Drug makers Pfizer and Moderna are currently awaiting federal authorization for their vaccines.
Indiana Department of Health Chief Medical Officer Dr. Lindsay Weaver said the state hopes to get initial shipments as early as mid-December.
“That first week, our allocation is going to be smaller," Weaver said. "But then the next week, our goal – if we get the amount of vaccine that we’re hoping to get or that we have projected out through December – we’ll go ahead and open it up to all of our health care providers across the entire state.”
New claims for unemployment benefits have been steadily rising since mid-October. Economists say it’s further proof that COVID-19 – not government restrictions – is hurting the economy.
The uptick in new unemployment claims almost mirrors the rise in coronavirus infections (although to a less pronounced degree) reported by the state. And even though there are fewer ongoing claims being filed, a sizable amount is from people who used up their 26 weeks of regular benefits.
Those claimants are now counted under Pandemic Emergency Unemployment Compensation, a temporary federal program that grants an additional 13 weeks of benefits.
Rachel Blakeman, director of the Community Research Institute at Purdue University Fort Wayne, said jobs exist when consumers have a demand for – or feel safe enough to use – those services. And as long as a deadly virus is raging through the state, people won’t be going out as much.
“Part of this is being driven by changes dictated by the government, but as much, if not more so, are changes being done by individual consumers,” she said. “So let’s remember that the economy is interconnected.”
Without additional emergency pandemic funding, the upcoming legislative session in Indiana will be critical, especially for schools.
Lawmakers will write the state's next two-year budget, with an expected loss of revenue because of the COVID-19 pandemic. School financial managers say they don't expect increases for education funding in the state's next budget, because of the pandemic's impact.
But Westfield-Washington Schools' CFO Brian Tomamichel said even a funding freeze would help.
"If we can see a freeze in education funding, honestly at this point – I've talked to people and I'm like 'I think that's a win this year,'" he said.
Tomamichel said federal emergency funding sent directly to schools didn't help some as much as others – some schools received millions, while others received thousands or less.
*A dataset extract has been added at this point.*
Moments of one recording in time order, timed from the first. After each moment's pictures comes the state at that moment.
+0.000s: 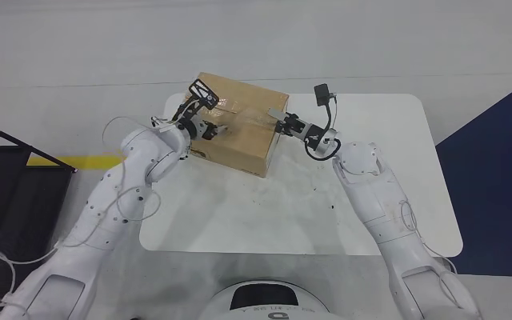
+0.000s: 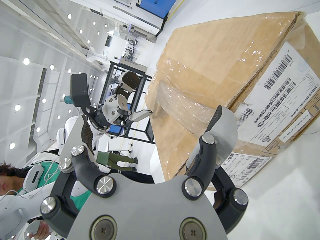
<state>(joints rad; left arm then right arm) 1.00 -1.06 -1.04 -1.61 1.30 -0.22 -0.61 -1.07 -1.31 1.20 -1.31 -0.03 -0.24 0.64</state>
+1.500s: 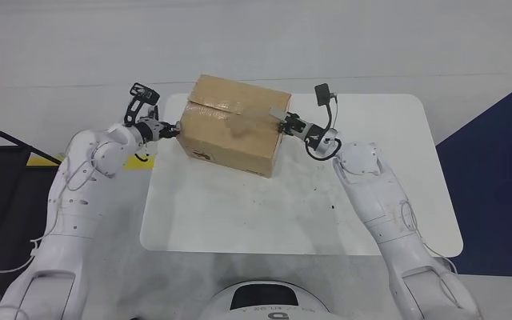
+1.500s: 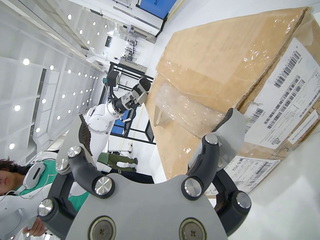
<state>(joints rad) 1.03 -1.05 -1.32 -1.26 0.89 -0.55 -0.59 -1.07 -1.31 1.20 -1.31 -0.03 -0.24 0.64</state>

The shortage of funding is forcing some schools to dip into their reserves to support essential things like additional pay for teachers navigating an increased workload and hours, purchasing sanitizing sprays and PPE, and buying technology to support students learning remotely.
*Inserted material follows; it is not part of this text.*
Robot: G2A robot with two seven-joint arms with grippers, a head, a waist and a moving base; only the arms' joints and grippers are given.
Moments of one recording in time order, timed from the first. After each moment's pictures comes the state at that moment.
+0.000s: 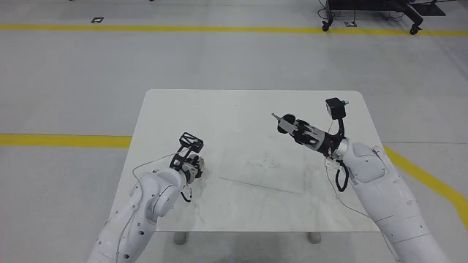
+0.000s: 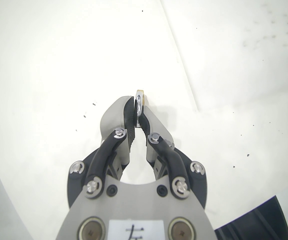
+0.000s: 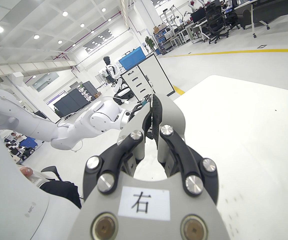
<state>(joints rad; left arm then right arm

A majority of Hoosier manufacturing companies surveyed this year said the effects of the pandemic on their business have been serious – but they expect to ride it out.
This year’s Indiana Manufacturing Survey shows how companies are adapting to survive through COVID-19, including more investment in automation.
The pandemic has highlighted top issues from past surveys including workforce shortages and automation.
Forty-four percent of respondents said the Paycheck Protection Program and other CARES Act federal aid helped their companies.
Katz, Sapper & Miller partner and survey co-author Jason Patch said businesses were able to keep people employed and on payroll with the federal loans, making it a win-win for workers and employers.
“Because if some of these companies were forced to let people go because they didn’t have the money, sometimes getting those people back as things ramped back up are very difficult,” said Patch.